Version and requirements

  • Details: Version 1.0; File name C-Profile.xlsm
  • System requirements: Windows 7 (Microsoft Excel 2010 / 2013)


  • Enter amino acid sequence in FASTA format into the form field.
  • Another amino acid sequence such as peptide ligand can be entered continuously.
  • The Vm value for the calculation of charge density can be the most probable value (calculated by C-profile) or fixed value.
  • The number of Cystine (S-S bond) can be set.
  • A selected pH can be set for the calculation of the electric charge and charge density.
  • Conversion between absorbance at 280nm, weight concentration (mg/ml), and molarity (mM) are calculated muturaly.
  • You can add a title for the calculation results.
  • You can save the result in a named Excel file with no macro. (But the amino acid sequence is not recorded in this file.)
  • You can reload the saved Excel file to C-Profile. Then you can conduct all the command above.


Effective usage

  • If some of the amino acids are replaced, you can estimate the change of physicochemical parameters easily.
  • According to the experimentally-obtained absorbance, you can calculate the weight concentration (mg/ml) easily.
  • You can estimate the electric charge and electric density of the protein molecule at a selected pH.
  • The estimation result will be useful for e. g. the optimization of the solutions for ion-exchange chromatography and protein crystallization.

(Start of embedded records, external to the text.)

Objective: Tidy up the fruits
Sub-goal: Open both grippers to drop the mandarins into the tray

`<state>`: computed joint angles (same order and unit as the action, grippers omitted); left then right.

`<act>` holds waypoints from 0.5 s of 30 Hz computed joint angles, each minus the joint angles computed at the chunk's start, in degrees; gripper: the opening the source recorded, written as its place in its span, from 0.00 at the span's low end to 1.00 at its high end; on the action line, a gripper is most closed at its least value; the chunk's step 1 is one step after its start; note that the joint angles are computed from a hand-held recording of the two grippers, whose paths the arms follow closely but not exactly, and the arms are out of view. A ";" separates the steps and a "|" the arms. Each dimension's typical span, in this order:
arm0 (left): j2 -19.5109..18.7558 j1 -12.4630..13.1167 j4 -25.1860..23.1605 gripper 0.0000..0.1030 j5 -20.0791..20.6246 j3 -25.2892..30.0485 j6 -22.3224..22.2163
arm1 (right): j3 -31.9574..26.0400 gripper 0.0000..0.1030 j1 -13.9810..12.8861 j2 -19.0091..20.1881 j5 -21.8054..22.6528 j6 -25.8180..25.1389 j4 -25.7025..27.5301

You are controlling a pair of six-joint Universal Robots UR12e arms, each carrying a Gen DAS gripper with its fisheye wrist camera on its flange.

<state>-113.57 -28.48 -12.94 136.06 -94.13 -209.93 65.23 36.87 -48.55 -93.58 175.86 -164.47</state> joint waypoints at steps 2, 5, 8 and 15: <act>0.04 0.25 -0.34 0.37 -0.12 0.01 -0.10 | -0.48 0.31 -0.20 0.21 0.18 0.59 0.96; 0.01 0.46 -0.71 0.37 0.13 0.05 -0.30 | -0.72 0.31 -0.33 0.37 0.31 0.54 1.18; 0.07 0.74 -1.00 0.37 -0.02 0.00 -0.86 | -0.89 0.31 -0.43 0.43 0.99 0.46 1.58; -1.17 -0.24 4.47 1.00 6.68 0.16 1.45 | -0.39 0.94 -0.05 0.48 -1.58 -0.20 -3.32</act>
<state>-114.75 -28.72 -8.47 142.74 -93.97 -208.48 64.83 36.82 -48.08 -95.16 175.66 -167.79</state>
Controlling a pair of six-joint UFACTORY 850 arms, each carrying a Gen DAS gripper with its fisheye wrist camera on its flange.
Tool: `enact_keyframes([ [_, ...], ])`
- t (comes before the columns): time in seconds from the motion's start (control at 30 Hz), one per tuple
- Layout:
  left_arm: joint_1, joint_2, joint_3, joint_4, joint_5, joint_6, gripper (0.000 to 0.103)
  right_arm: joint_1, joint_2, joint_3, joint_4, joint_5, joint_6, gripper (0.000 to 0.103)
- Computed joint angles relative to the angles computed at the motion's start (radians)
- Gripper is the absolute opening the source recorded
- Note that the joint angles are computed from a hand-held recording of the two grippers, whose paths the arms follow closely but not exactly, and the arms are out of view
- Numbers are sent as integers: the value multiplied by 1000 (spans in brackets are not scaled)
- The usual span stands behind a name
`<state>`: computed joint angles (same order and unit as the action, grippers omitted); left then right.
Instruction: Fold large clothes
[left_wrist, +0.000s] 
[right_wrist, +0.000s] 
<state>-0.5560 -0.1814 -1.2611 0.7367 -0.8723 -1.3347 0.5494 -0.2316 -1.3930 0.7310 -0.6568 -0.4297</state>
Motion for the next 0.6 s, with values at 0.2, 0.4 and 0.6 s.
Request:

Catalogue ID Product name Qty/pack Content Price (w/o tax)
MB2004-CRT700  C-Profile

1 set

CD, instruction booklet

10,000 JPY


  • The validity of C-Profile expires one year after the activation.
  • C-Profile can only be used and be copied in PC of the purchaser. The copy takes over the expiration data from the original one.
  • C-Profile is available for the estimation of the physicochemical property of the protein molecule only for academic use on your own responsibility.
  • Our company assumes no responsibility for the results of C-Profile.
  • Neither alteration of the program nor decryption of the source code is allowed.
  • Transfer of C-Profile to a third party is prohibited.
  • The program of C-Profile may be improved and/or the price of C-Profile may be changed without any notice.